# WHAT THE TASK REQUIRES
Would you please copy the entries exactly, leaving every picture aside?

# SUPPLIED MATERIAL
------------

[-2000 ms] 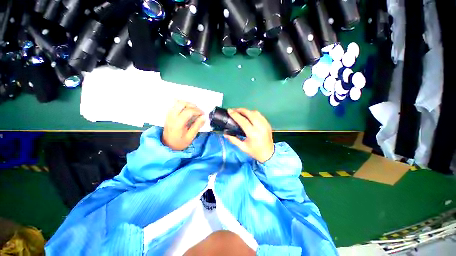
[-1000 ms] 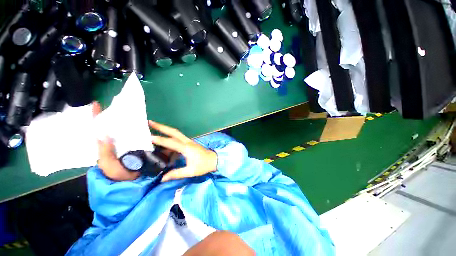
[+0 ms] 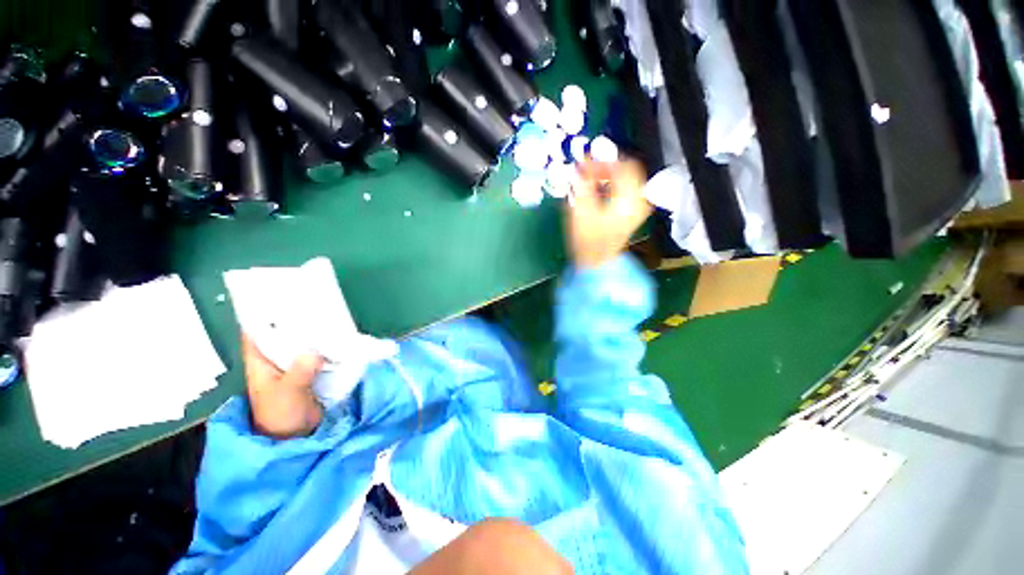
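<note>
My left hand (image 3: 281, 388) holds a white wipe (image 3: 294, 309) in front of my chest, near the bench edge. Whether a lens barrel is under the wipe cannot be seen. My right hand (image 3: 606, 208) is stretched out to the right, blurred, at the lower right side of the pile of round white discs (image 3: 545, 152). Its fingertips are by the discs; whether they hold one I cannot tell. A flat stack of white wipes (image 3: 118, 359) lies on the bench to the left. Many black lens barrels (image 3: 455, 135) lie heaped along the back of the bench.
The green bench (image 3: 449, 247) has its front edge running diagonally before me. Upright black trays (image 3: 775, 146) with crumpled white sheets (image 3: 724, 112) between them stand at the right. A brown cardboard piece (image 3: 733, 286) and white pipes (image 3: 898, 337) are lower right.
My right hand has left the barrel and wipe at my chest and reached right to the discs. My left hand's wipe has lowered. The barrel seen there before is out of sight. The view has shifted slightly right.
</note>
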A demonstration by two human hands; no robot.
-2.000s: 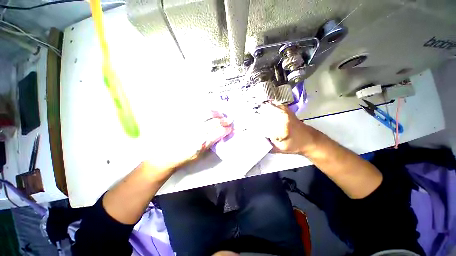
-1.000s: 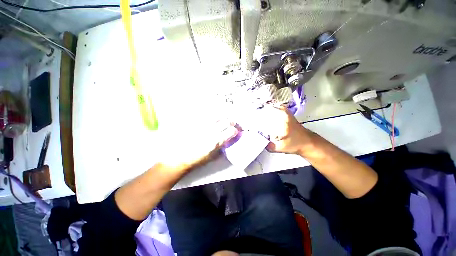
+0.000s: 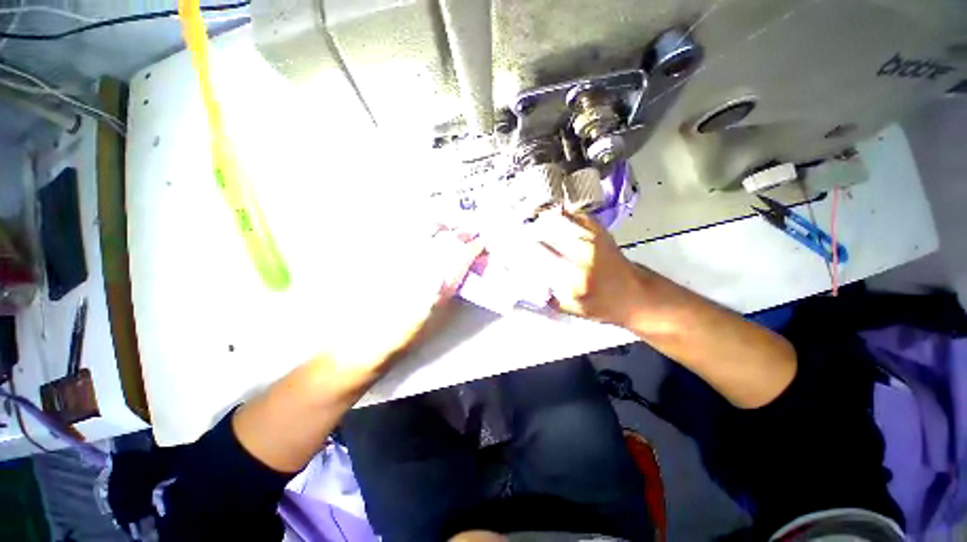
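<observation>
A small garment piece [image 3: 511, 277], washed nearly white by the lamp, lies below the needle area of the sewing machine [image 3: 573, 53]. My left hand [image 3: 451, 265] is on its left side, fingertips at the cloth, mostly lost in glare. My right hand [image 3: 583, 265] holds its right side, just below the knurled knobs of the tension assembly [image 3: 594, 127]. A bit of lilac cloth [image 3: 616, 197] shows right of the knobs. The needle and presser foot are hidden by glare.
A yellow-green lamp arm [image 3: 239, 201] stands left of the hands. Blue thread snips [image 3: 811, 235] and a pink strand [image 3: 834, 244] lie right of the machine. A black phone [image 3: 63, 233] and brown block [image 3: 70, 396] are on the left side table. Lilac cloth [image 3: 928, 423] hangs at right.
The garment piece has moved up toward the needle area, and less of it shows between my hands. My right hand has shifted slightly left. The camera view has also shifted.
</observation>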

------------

# ANSWER FOR THIS EXERCISE
[-2000 ms] 
[-1000 ms] 
[+0 ms] 
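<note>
My left hand (image 3: 281, 388) holds a white wipe (image 3: 294, 309) in front of my chest, near the bench edge. Whether a lens barrel is under the wipe cannot be seen. My right hand (image 3: 606, 208) is stretched out to the right, blurred, at the lower right side of the pile of round white discs (image 3: 545, 152). Its fingertips are by the discs; whether they hold one I cannot tell. A flat stack of white wipes (image 3: 118, 359) lies on the bench to the left. Many black lens barrels (image 3: 455, 135) lie heaped along the back of the bench.
The green bench (image 3: 449, 247) has its front edge running diagonally before me. Upright black trays (image 3: 775, 146) with crumpled white sheets (image 3: 724, 112) between them stand at the right. A brown cardboard piece (image 3: 733, 286) and white pipes (image 3: 898, 337) are lower right.
My right hand has left the barrel and wipe at my chest and reached right to the discs. My left hand's wipe has lowered. The barrel seen there before is out of sight. The view has shifted slightly right.
</note>
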A demonstration by two human hands; no robot.
-2.000s: 
-1.000s: 
+0.000s: 
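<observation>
A small garment piece [image 3: 511, 277], washed nearly white by the lamp, lies below the needle area of the sewing machine [image 3: 573, 53]. My left hand [image 3: 451, 265] is on its left side, fingertips at the cloth, mostly lost in glare. My right hand [image 3: 583, 265] holds its right side, just below the knurled knobs of the tension assembly [image 3: 594, 127]. A bit of lilac cloth [image 3: 616, 197] shows right of the knobs. The needle and presser foot are hidden by glare.
A yellow-green lamp arm [image 3: 239, 201] stands left of the hands. Blue thread snips [image 3: 811, 235] and a pink strand [image 3: 834, 244] lie right of the machine. A black phone [image 3: 63, 233] and brown block [image 3: 70, 396] are on the left side table. Lilac cloth [image 3: 928, 423] hangs at right.
The garment piece has moved up toward the needle area, and less of it shows between my hands. My right hand has shifted slightly left. The camera view has also shifted.
</observation>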

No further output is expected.